──────── Task input ────────

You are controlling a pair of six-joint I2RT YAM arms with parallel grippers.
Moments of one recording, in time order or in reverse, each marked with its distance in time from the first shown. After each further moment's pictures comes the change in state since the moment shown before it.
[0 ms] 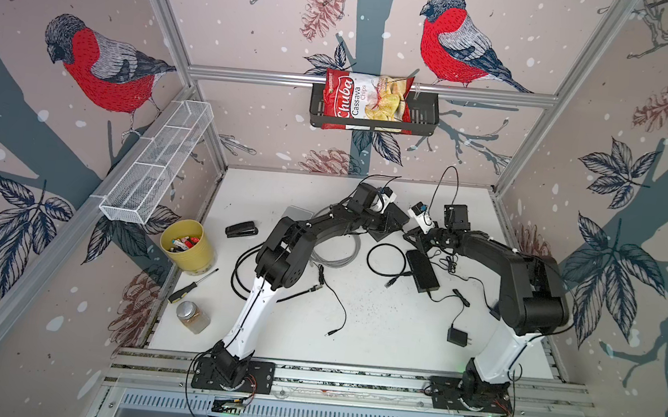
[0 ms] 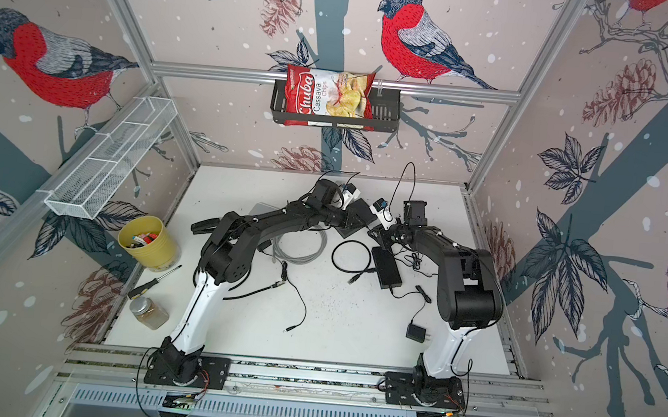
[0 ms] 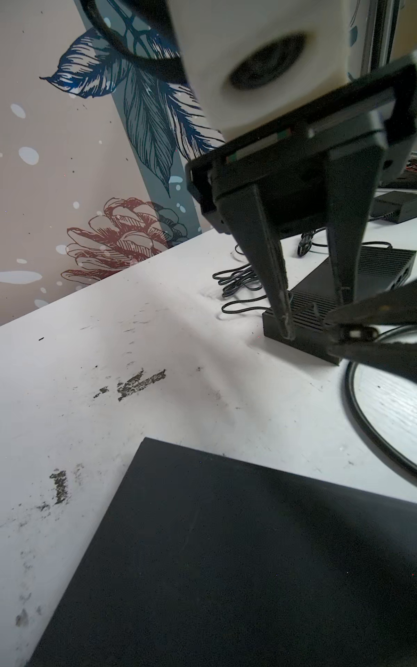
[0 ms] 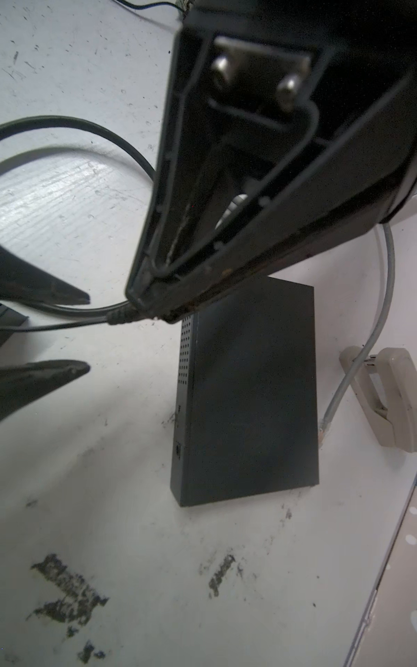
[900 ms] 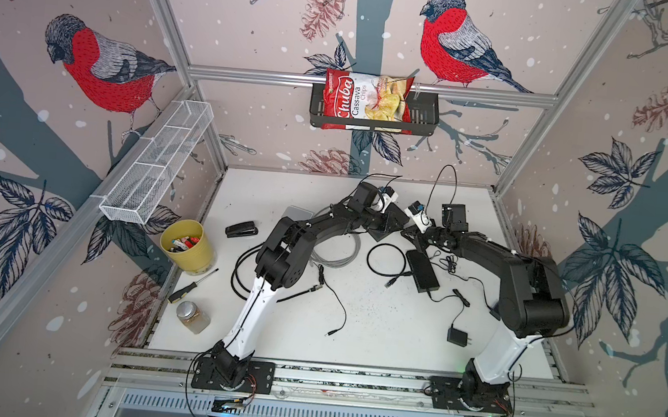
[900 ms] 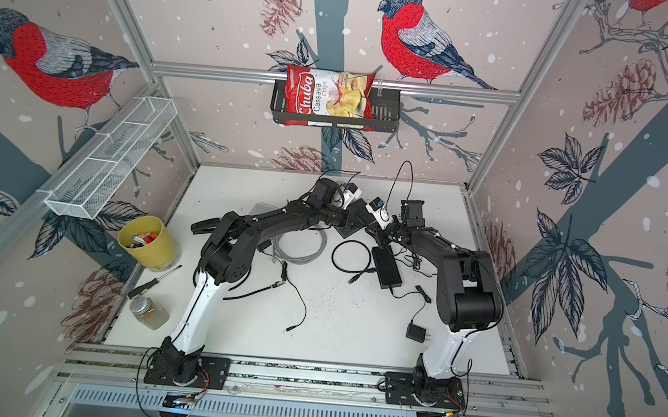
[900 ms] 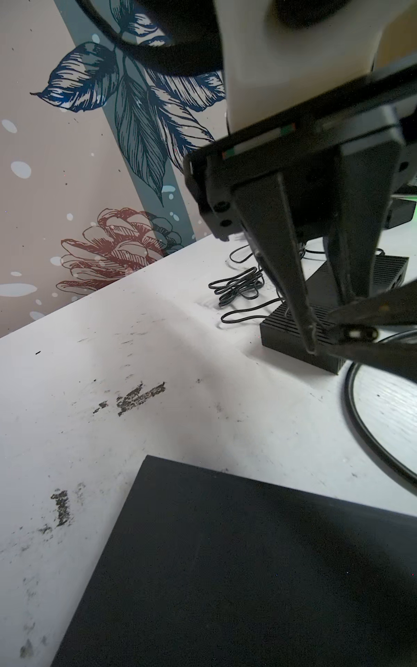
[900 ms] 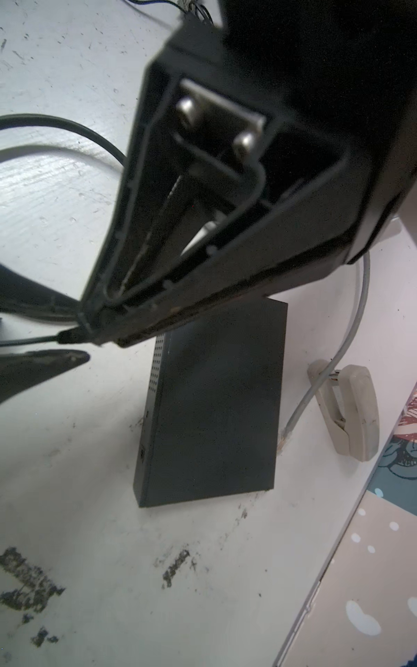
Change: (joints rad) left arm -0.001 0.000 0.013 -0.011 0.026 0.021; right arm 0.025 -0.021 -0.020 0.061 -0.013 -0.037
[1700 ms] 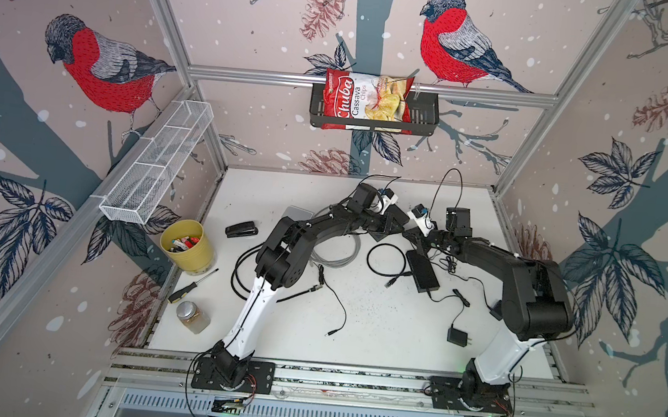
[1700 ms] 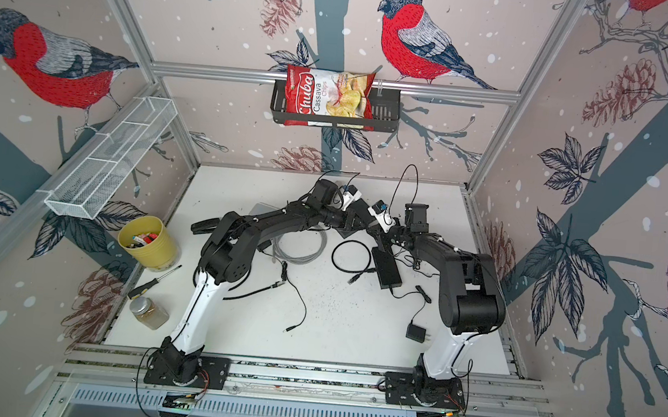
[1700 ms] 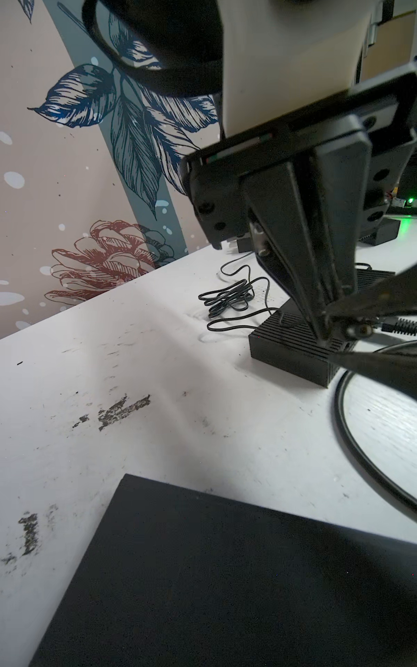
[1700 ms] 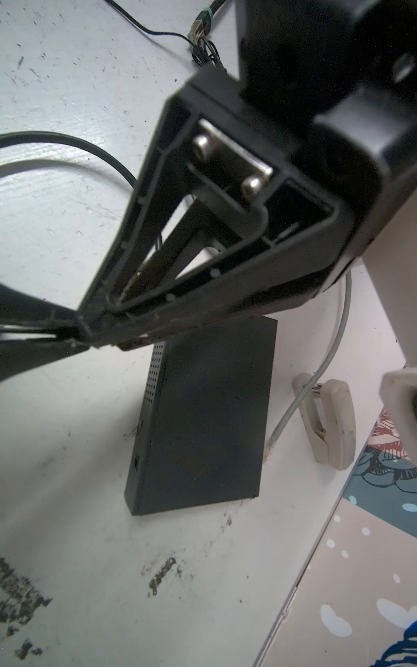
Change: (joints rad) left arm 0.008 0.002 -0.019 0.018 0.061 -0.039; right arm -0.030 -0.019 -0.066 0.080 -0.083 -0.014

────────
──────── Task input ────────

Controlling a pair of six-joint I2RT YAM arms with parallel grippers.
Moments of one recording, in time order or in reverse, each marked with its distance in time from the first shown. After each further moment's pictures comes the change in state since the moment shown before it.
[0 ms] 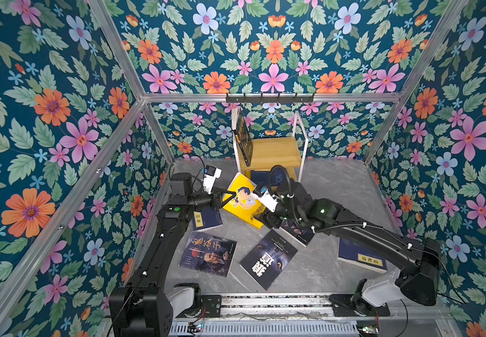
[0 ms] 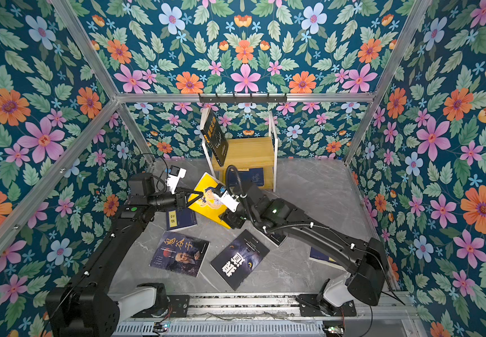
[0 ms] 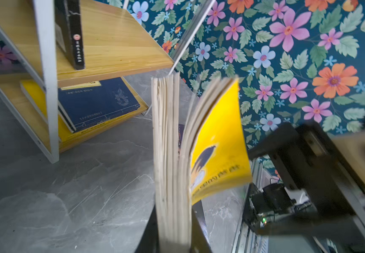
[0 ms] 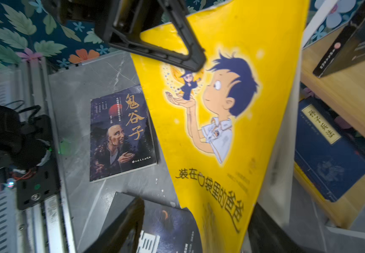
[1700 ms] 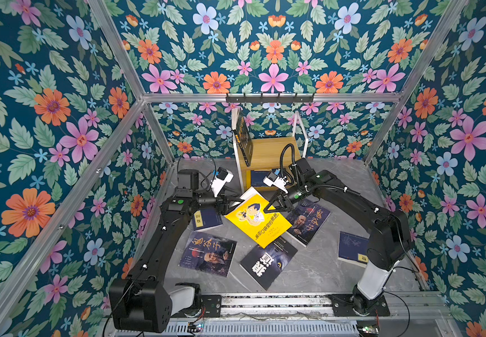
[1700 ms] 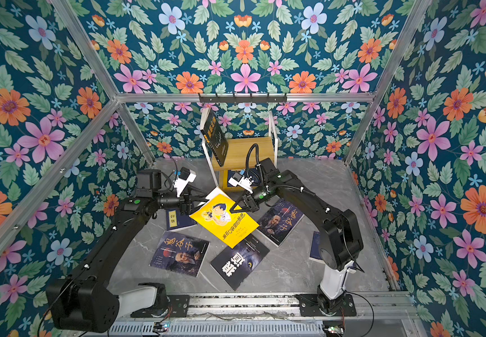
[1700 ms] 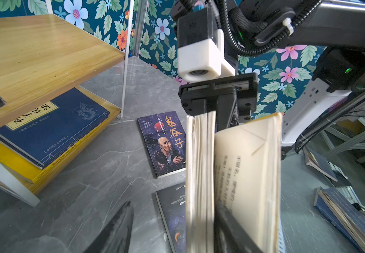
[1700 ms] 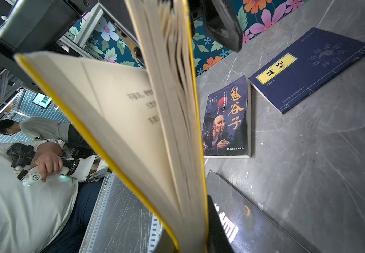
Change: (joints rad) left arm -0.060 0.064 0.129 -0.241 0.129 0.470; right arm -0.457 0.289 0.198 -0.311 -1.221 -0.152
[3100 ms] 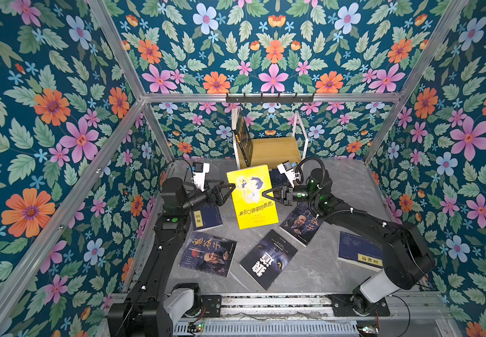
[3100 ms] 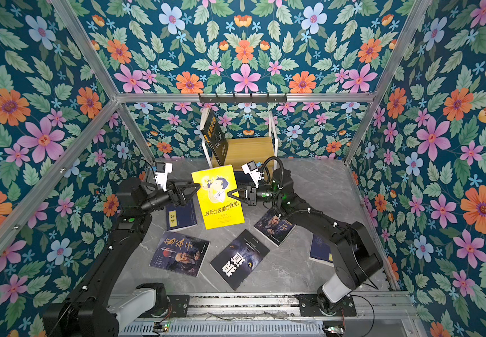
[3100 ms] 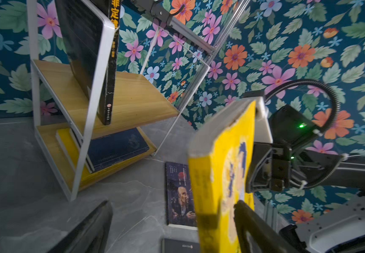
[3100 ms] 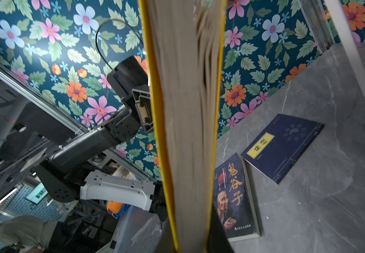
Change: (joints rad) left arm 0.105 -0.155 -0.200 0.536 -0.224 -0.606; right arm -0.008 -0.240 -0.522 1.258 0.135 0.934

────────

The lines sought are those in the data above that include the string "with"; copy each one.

### Task answer
You are controlling a pair of six-joint I2RT YAM arms with parallel grippers.
Moments of one recording, in time order or in reverse, each marked with its distance in time from the first shown. After each further moment's pictures comes the change in state since the moment shown before it.
Controlling a pair of six-joint I2RT YAM arms with parallel grippers.
Moments of one recording, in time order or in reverse, each marked with its distance in time from the first shown. After each further moment's pictures comes the change in state since the moment shown before it.

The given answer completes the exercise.